Self supporting churches are pretty thin on the ground to say the least.
No, I already explained back in post #24 how standard official honorifics such as “Father” and “Doctor”, which are routinely used as part of general social etiquette, are different from cult epithets specific to a particular organization.
So no, I wouldn’t address a Klan leader by a cult title that’s specifically for the members of his organization. Nor, for example, would I address someone who happened to be a Masonic Grandmaster as “Most Worshipful” whatever his name is. Because I’m not a Mason and not participating in a Masonic organization ceremony, which is what Masonic titles are for.
That distinction has nothing to do with how I personally feel about the institutional ethics of the Klan, the Masons, the Catholic Church, or any other organization. It’s just a matter of standard versus esoteric forms of address.
No, AFAICT the Latin honorific “Pater” and its vernacular translations such as “Father” have never been “esoteric forms of address” in the Catholic Church.
Catholic priests didn’t go by “Father” to their own parishioners and “Mister” to members of other faiths, for example. The title “Pater/Father” is just the standard form of address for someone who’s an ordained priest in the Catholic Church.
I have no interest in the issue of whether or how you differentiate theologically between a “church” and a “cult”, but the distinction between an esoteric in-group epithet and a standard official honorific is pretty clear here.
That’s just one of the perks of being the state religion of a powerful empire or any of its successor kingdoms. And if you’re claiming that, say, Jewish people in ancient Rome or medieval Spain referred to Catholic priests as “Father” I’d love a cite for that claim.
The difference is that I don’t use those titles in those other meanings in my daily life. I only call the rabbi “rabbi”. I only call doctors “doctor”. Nearly always, though, “father” is something I use to refer to one and exactly one specific human being, genetically related to me, who helped raise me. It feels weird, unnatural, and uncomfortable for me to use that very specific word to refer to anyone else. Those other titles may have those etymological roots but they have a different meaning and usage today.
^ This.
What made you think I was arguing this logically? I’ve already said it was a visceral reaction that made it uncomfortable for me.

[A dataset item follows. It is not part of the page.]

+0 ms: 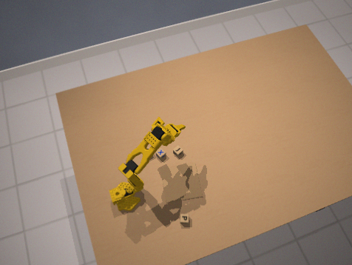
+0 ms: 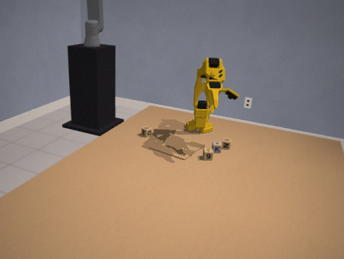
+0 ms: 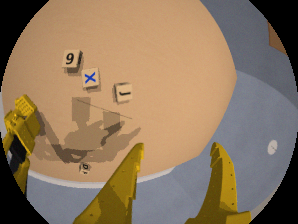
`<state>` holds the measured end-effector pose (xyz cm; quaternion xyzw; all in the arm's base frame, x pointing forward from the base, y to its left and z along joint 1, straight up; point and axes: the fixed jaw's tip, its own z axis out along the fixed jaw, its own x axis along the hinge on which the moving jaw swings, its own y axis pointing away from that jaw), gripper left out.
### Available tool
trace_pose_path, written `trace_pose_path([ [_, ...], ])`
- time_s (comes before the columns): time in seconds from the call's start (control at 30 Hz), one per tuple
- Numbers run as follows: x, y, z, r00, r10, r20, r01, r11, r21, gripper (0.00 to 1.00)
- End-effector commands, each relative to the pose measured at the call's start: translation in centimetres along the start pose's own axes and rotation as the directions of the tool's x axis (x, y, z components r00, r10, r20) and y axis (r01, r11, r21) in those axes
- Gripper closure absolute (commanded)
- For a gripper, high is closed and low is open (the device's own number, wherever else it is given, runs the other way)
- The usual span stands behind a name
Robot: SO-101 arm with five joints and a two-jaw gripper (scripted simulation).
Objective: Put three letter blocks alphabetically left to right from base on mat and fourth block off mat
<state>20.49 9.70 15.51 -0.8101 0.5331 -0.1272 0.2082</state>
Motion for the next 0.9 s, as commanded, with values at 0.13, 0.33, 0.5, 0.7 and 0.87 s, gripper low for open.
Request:
trace_pose_path([
  [0.13, 0.1, -0.2, 0.9, 1.0, 0.0, -0.001, 0.0, 1.0, -0.029, 0.65],
  [0.33, 0.1, 1.0, 3.6, 1.0, 0.0, -0.006, -0.001, 0.985, -0.173, 0.65],
  [0.5, 0.2, 2.3, 5.7, 1.0, -0.001, -0.01, -0.002, 0.957, -0.289, 0.65],
  [0.7, 0.2, 3.7, 7.5, 1.0, -0.002, -0.013, -0.003, 0.919, -0.395, 0.65],
  [0.87, 0.2, 3.9, 7.8, 1.0, -0.003, -0.014, -0.003, 0.912, -0.411, 0.65],
])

That actually might have worked better, in that I don’t refer to my own father as “pater”. Likewise for “mater” or whatever latin equivalent would be used for a nun.

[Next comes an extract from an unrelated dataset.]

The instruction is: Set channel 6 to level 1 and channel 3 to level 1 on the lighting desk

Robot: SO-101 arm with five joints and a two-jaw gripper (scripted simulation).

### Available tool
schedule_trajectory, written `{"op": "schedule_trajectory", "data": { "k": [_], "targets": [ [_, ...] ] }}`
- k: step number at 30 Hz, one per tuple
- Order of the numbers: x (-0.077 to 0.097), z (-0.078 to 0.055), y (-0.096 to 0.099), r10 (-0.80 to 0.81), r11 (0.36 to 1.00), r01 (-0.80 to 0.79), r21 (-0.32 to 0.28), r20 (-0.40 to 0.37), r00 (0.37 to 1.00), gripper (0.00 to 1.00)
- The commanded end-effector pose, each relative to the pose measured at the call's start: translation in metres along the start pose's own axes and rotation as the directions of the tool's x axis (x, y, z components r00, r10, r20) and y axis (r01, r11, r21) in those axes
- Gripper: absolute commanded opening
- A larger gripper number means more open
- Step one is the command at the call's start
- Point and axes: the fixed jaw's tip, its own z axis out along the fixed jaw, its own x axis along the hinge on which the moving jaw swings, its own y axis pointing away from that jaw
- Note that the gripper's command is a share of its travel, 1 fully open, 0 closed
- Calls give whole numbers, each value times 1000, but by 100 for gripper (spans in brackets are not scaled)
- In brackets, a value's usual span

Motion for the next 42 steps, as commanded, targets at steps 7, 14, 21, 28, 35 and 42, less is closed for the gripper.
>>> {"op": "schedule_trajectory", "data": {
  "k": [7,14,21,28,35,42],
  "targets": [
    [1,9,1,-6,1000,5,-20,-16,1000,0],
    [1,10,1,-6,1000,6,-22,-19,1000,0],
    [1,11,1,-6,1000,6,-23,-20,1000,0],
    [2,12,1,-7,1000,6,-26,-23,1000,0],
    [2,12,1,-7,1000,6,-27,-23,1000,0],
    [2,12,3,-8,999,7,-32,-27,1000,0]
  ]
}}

And there’s nothing “supposed” about the unearned connotation of fatherhood. Indeed, Catholic priests are prohibited from becoming fathers in the usual sense of the word, which just makes it all the more weird for me. Why would they choose a word that refers to something these people are not allowed to be? (Yes, yes - I know it dates back before priests were prohibited from marrying)
^ This.
On a couple occasions of that sort the priest did notice I was stumbling over the title which I was trying to get out and understood my discomfort, and invariably gave me something else to call him.

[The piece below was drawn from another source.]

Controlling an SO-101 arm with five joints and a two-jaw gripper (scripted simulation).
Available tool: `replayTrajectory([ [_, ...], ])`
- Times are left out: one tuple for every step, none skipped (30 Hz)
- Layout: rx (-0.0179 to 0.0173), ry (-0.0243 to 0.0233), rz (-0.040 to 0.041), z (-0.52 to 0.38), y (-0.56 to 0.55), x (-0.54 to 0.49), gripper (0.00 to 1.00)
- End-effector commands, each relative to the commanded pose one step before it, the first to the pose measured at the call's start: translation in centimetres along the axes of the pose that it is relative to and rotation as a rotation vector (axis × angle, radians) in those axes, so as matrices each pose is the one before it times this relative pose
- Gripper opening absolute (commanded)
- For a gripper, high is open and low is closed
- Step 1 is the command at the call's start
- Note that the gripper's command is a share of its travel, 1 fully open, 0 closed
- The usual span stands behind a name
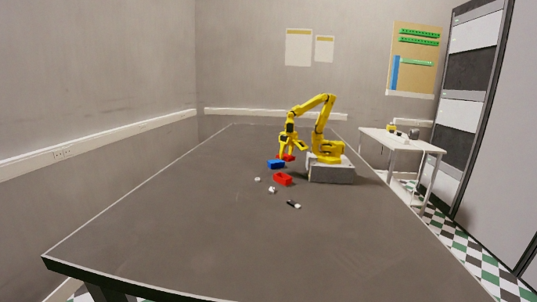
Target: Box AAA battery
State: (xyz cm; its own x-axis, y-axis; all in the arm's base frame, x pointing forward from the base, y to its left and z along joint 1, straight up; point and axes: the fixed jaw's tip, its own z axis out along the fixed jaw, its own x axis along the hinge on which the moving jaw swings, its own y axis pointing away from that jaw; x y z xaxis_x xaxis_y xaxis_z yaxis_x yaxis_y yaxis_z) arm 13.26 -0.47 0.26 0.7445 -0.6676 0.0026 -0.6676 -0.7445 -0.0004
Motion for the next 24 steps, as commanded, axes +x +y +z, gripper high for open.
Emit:
replayTrajectory([
  [-0.00092,-0.00315,0.00142,0.1415,0.183,-0.073,0.23],
  [0.0,0.0,0.0,0.0,0.0,0.0,0.23],
  [-0.00001,0.0,0.0,0.0007,0.0,0.0,0.23],
  [0.0,0.0,0.0,0.0018,0.001,-0.001,0.23],
  [0.0,0.0,0.0,0.0054,0.002,-0.003,0.23],
  [0.0,0.0,0.0,0.0084,0.004,-0.004,0.23],
  [0.0,0.0,0.0,0.012,0.005,-0.007,0.23],
  [0.0,0.0,0.0,0.0145,0.007,-0.008,0.23],
  [0.0,0.0,0.0,0.0163,0.007,-0.008,0.23],
  [0.0,0.0,0.0,0.0169,0.008,-0.009,0.23],
  [0.0,0.0,0.0,0.0163,0.007,-0.008,0.23],
  [0.0,0.0,0.0,0.0139,0.007,-0.008,0.23],
  [0.0,0.0,0.0,0.012,0.005,-0.007,0.23],
  [0.0,0.0,0.0,0.0084,0.004,-0.004,0.23],
  [0.0,0.0,0.0,0.0054,0.002,-0.003,0.23],
  [0.0,0.0,0.0,0.0024,0.001,-0.001,0.23],
  [0.0,0.0,0.0,0.0,0.0,0.0,0.23],
  [0.0,0.0,0.0,0.0,0.0,0.0,0.23],
  [0.0,0.0,0.0,0.0,0.0,0.0,0.23],
  [-0.00001,0.0,0.0,-0.0001,-0.002,-0.001,0.23],
  [0.0,0.0,0.0,-0.0006,-0.015,-0.007,0.23],
  [0.0,0.0,0.0,-0.0013,-0.038,-0.016,0.23],
  [0.0,0.0,0.0,-0.0019,-0.069,-0.03,0.23],
  [0.0,0.00003,0.0,-0.0038,-0.106,-0.046,0.23],
])
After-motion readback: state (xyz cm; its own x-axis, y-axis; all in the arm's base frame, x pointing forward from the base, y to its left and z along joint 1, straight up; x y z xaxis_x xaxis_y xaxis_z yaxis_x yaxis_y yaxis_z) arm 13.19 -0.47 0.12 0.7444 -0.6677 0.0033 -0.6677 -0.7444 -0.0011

I’m not a Catholic. I don’t participate in Catholic ceremonies (at most, I have been in an audience for them). So why would I refer to a Catholic priest by his cult honorific?
Sure, when Catholicism was a the state religion back in Europe and participation was compulsory that was one thing, but I live in the US, the Catholic cult is but one cult among many, so why? Yes, I get that it’s tradition but we’ve changed a lot of traditions over the years, why is this one inviolate?
I seem to remember that the late Cardinal Heenan (the senior RC bishop in England) was asked if it was OK to address him as “Father’, said 'Yes, same as God”.